Percaya atau Tidak

58 2 0
                                    

"Loh jihan?! Kamu ngapain pake baju sekolah?" tanya Kak Indra ketika melihatku turun tangga dengan semangat.

"Ke sekolah lah, ngapain lagi." ujarku membuat Kak Indra terdiam yang sepertinya ia sedang melihatku dengan melongo-longo. "Udah ah, aku lapar nih, mau sarapan dulu."

"Eh han, kamu jalan gak pake tongkat? Ntar nabrak loh." ujar Kak Indra mengambil langkah menuju padaku.

"Ngak...! Ngak perlu tongkat, aku harus biasain kaya gini kalo di sekolah..." jelasku. Drruuk langkah kaki menuruni tangga tiba-tiba melangkah langsung menuruni 2 tangga yang membuat tubuhku membungkuk ke bawah hingga akan membuat kepalaku hampir menyentuh dasar lantai.

"Eh, eh...Nah toh, kamu mending pake tongkat. Ujar Kak Indra mendekat berusaha membuatku aman. "Lagian kamukan masih sakit, mending istirahat aja kali..."

"Gaah...aku harus belajar jalan." lanjutku ingin tidak kalah dengan Kak Indra sambil melihatkan mata molotot dan sedikit mengangkat bibir bagian kiri.

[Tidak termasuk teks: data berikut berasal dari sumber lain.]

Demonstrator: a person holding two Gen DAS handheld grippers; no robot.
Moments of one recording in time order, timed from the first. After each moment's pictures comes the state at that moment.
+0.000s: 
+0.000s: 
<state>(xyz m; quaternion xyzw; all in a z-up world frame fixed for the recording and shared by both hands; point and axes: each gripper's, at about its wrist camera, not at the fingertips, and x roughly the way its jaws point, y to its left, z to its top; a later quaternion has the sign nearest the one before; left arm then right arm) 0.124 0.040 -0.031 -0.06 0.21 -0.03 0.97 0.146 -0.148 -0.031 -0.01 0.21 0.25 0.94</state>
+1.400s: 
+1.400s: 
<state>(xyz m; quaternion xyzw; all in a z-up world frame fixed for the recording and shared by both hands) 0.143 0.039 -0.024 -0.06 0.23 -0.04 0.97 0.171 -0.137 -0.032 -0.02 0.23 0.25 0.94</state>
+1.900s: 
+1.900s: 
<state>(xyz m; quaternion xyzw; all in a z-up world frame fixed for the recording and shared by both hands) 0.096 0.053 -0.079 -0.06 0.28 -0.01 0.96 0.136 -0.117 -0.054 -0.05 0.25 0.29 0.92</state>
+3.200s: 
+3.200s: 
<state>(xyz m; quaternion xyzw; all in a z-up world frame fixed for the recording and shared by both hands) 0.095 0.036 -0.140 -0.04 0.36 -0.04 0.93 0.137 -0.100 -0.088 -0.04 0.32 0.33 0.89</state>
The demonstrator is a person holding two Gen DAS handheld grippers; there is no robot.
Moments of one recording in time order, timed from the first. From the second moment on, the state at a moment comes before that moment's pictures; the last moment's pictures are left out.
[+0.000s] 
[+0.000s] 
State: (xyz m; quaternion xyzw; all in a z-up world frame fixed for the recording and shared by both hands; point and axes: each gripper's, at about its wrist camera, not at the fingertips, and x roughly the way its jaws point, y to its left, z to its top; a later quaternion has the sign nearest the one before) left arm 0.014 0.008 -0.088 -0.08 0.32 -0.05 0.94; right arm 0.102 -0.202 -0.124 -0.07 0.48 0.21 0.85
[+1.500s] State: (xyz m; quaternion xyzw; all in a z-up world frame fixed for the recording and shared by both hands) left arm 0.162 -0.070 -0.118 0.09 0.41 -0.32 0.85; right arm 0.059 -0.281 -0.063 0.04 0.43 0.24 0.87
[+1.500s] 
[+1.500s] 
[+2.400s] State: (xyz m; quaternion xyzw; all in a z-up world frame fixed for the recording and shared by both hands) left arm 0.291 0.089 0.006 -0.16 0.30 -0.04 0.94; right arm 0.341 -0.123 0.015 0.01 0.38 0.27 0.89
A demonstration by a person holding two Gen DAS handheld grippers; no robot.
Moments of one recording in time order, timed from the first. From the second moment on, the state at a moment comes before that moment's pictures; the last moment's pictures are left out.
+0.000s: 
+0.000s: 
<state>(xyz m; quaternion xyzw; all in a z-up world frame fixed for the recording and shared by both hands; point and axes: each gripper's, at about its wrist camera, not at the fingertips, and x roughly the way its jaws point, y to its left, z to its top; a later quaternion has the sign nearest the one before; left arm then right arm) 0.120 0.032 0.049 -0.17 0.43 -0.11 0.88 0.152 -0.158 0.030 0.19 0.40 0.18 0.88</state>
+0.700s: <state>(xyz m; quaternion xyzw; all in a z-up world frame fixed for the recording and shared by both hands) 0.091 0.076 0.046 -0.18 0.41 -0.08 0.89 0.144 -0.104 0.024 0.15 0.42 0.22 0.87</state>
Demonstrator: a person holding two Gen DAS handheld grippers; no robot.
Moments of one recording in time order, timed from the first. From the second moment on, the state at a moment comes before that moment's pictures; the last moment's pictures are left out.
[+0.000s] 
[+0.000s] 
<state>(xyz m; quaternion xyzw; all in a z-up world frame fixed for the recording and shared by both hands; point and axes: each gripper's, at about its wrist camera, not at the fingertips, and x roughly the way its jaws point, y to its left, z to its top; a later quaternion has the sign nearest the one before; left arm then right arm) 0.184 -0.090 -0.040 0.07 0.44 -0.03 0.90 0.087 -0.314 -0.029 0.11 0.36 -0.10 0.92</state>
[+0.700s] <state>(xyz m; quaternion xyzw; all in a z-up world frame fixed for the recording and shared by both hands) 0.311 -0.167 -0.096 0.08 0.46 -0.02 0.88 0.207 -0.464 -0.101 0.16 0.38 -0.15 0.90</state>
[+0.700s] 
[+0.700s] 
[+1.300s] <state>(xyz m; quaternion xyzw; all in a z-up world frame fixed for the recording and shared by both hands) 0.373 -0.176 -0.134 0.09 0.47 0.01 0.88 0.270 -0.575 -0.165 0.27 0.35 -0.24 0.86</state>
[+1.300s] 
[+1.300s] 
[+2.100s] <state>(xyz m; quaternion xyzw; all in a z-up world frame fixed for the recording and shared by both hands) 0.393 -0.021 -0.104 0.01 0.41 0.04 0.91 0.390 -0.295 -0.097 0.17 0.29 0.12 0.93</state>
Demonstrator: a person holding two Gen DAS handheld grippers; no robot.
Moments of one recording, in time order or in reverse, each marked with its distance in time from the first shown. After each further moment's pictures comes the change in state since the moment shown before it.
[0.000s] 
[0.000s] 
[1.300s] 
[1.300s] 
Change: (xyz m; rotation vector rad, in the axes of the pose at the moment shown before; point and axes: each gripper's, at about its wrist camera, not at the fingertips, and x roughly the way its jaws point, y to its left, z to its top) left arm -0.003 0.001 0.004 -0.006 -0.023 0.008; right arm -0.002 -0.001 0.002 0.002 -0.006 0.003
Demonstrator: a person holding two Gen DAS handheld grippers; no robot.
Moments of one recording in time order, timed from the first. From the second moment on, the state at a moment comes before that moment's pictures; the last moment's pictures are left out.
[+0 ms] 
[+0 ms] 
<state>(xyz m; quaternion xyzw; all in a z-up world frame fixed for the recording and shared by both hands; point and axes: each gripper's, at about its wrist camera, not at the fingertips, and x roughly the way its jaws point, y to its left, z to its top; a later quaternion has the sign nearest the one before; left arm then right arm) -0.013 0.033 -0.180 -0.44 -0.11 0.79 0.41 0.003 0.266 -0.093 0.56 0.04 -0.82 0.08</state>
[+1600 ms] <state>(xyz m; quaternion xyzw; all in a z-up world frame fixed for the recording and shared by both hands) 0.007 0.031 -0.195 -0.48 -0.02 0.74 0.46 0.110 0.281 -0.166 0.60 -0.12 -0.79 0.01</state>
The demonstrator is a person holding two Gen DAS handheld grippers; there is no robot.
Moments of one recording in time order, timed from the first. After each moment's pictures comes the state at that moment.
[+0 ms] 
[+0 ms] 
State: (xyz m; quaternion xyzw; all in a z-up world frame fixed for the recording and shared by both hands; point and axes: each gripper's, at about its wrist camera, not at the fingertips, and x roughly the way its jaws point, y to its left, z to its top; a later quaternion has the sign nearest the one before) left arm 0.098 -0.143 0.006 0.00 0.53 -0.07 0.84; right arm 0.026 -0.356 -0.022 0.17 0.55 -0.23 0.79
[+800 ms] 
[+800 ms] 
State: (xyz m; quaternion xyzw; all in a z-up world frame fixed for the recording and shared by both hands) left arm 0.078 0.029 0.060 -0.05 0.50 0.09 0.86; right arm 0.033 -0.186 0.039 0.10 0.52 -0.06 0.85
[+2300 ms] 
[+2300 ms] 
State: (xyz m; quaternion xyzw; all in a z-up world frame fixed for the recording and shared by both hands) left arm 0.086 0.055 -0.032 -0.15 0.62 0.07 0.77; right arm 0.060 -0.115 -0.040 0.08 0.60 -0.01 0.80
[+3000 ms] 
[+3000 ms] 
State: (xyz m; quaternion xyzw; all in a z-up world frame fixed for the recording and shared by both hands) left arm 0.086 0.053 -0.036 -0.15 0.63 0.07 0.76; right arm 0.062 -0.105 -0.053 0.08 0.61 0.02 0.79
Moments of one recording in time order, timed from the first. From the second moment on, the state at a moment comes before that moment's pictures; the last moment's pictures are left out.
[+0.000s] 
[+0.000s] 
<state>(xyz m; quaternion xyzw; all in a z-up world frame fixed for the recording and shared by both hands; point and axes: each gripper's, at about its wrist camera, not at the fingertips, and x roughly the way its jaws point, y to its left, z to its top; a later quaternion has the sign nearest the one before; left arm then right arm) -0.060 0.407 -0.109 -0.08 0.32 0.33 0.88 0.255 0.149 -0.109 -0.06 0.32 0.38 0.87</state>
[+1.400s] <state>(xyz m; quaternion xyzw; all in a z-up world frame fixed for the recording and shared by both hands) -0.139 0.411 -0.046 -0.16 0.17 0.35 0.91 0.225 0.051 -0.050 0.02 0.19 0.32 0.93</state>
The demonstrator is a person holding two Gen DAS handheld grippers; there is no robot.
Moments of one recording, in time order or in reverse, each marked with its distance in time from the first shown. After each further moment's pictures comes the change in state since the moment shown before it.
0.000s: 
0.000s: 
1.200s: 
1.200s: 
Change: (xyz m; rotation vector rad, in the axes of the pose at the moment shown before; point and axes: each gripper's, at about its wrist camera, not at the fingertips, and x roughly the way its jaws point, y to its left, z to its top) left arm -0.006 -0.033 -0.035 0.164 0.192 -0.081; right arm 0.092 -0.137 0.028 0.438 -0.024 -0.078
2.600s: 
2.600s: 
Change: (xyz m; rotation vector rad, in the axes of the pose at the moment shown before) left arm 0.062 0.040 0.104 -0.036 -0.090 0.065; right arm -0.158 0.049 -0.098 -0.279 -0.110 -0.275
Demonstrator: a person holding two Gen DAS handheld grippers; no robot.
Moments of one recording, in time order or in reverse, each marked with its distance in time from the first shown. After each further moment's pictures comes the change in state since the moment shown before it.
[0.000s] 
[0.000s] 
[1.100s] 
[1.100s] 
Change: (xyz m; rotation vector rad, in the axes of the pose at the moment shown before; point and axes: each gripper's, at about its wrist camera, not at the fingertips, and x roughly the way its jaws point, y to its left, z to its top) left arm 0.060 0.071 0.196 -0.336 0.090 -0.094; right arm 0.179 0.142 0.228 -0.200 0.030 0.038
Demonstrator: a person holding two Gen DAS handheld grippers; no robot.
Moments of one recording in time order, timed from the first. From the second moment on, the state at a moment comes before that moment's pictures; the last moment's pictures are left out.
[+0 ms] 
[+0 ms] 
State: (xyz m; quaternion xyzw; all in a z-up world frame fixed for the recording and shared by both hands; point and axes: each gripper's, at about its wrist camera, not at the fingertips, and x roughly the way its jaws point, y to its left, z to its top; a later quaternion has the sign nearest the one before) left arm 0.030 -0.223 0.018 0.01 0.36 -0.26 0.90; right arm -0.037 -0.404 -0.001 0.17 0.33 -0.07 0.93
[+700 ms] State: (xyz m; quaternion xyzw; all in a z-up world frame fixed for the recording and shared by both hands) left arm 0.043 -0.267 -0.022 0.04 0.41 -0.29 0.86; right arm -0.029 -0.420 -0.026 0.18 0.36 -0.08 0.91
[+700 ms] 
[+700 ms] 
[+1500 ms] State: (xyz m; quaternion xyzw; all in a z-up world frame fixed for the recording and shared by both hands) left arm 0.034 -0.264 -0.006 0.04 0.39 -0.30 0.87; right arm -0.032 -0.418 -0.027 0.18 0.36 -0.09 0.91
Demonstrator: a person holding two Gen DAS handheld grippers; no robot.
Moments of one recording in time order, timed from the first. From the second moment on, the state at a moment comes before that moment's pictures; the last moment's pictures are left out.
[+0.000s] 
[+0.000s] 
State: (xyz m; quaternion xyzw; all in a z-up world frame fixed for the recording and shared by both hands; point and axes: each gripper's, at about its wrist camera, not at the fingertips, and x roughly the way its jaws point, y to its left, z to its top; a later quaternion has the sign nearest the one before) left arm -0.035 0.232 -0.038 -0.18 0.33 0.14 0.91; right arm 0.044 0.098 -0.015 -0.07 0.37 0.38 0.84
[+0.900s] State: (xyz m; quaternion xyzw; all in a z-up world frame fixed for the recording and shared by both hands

"Ngeyel baanget." ujar Kak Indra terdengar tegukkannya meminum segelas air putih dan membuat jarak pergi dari tempatku berdiri. Aku berjalan cepat dengan meraba tembok menuju ke dapur.

"Pagi semuanya...! Aku udah siap looh...aku make seragam udah bener kan...ngak ada yang kebalik...juga aku udah nyiapin buku buat hari ini..." aku memberikan senyuman lebar dengan penuh hati tanpa ada sedikit beban sekalipun.

"Kakak tuh habis kemimpi apa sih...tadi malam udah kerasukan sampai ngak pingin tidur sendiri gara-gara lihat apaan ibu ngerti, dan akhirnya pingsan. Sekarang udah bangun ngak jelas kaya gini. Kakak mending ngak sekolah dulu aja yah. Lagian, ibu juga khawatir sama keadaan kakak. Ibu aja takut lihat kakak kayak gitu." jelas ibu.

"Hah? Tadi malam aku kaya orang kerasukan? Masa sih?" tanyaku benar-benar tidak mengingat apapun.

"Lah? Kakak ngak ingat apa-apa? Ah masa?" tanya ayah berpikir yakin aku seperti menyimpan sesuatu yang tidak ingin diketahui.

"Sumpah! Aku beneran ngak inget apa-apa." ujarku semakin bingung.

"Lah terus? Terakhir kakak inget apaan dong?" tanya Aqilah mulai mengisi suasana bertanya-tanya dan terdengar remasan makanan yang dikunyahnya

"Seingetku...aku cuman nutup mata terus sampai di rumah dan tiba-tiba aku tidur aja. Ya...aku ngerasa tidur biasa dan bangun pagi kaya biasanya."

"Coba deh bu, bawa Jihan ke psikolog lagi, kayanya emang masih ada yang aneh. Terus gimana hasil pemeriksaan psikolog tadi malam?" tanya ayah.

"Sebenarnya emang agak begitu gak jelas. Menurut psikaternya kalo Jihan itu bisa ngelihat sesuatu jiwa yang gaib dikarenakan pengaruh energi yang membuat beberapa fisiknya lemah, dan bagian tubuh anggota yang paling lemah bereaksi dengan energi itu adalah matanya. Sehingga membuat Jihan mengalami kebutaan. Kalo menurut pengalaman psikaternya, Jihan bisa melihat mahluk tak kasat mata." mendengar kalimat terakhir yang ibu ucapkan membuat suasana di pagi hari itu begitu tegang. Aku benar-benar terdiam heran berpikir ini juga bisa masuk akal.

"Maksud ibu, mahluk tak kasat mata itu hantu?" tanya ayah.

"Ya...bisa dibilang begitu tapi tidak sekedar hanya hantu, beberapa mahluk seperti jin atau semacamnya. Tapi hal semacam itu terkadang disebabkan karena beberapa tekanan yang mengganggu pikiran dan menyebabkan halunisasi sehingga bisa melihat sesuatu yang tidak bisa dilihat." jelas ibu.

Mendengar penjelasan ibu semua orang yang berada di dapur begitu terhening seperti memikirkan apa maksud semua ini, sehingga menghentikan waktu mereka di pagi hari ini.

"Tapi sebenarnya itu tidak begitu jelas, masih harus mempunyai beberapa bukti dengan keyakinan psikater tersebut, beliau masih meniliti lagi hasil tes Jihan." jelas ibu membuatku semakin tidak percaya dengan keadaan diriku.